Work request:
Transcribe the full listing without changing a word, and omit its pictures.
═════ Recorded data ═════
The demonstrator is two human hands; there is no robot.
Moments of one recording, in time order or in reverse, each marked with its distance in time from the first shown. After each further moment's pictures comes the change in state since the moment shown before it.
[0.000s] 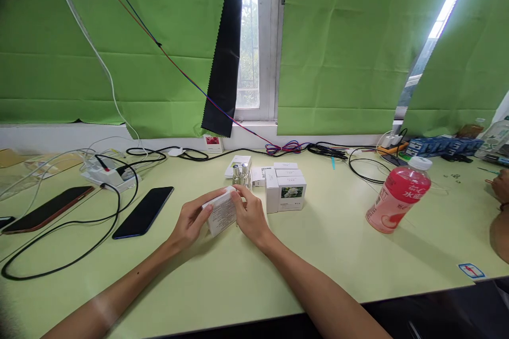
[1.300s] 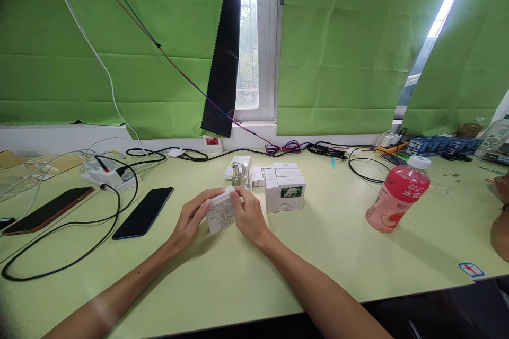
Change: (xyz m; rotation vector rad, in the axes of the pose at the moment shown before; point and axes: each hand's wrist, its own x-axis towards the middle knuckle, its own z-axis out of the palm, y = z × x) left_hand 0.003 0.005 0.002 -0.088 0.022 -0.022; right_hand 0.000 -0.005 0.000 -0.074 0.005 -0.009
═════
Written response:
The demonstrator is two human hands; there is no robot.
Moments of one recording, in time order or in reverse, each marked with its distance in time from the first shown. After each further moment's pictures comes the change in state since the moment shown before it.
[0.000s] 
[1.300s] 
Change: (xyz m; rotation vector rad, in the axes of the pose at the moment shown before; point and axes: each hand's wrist, its own x-axis towards the middle knuckle, its own z-axis out of the palm, y = z × x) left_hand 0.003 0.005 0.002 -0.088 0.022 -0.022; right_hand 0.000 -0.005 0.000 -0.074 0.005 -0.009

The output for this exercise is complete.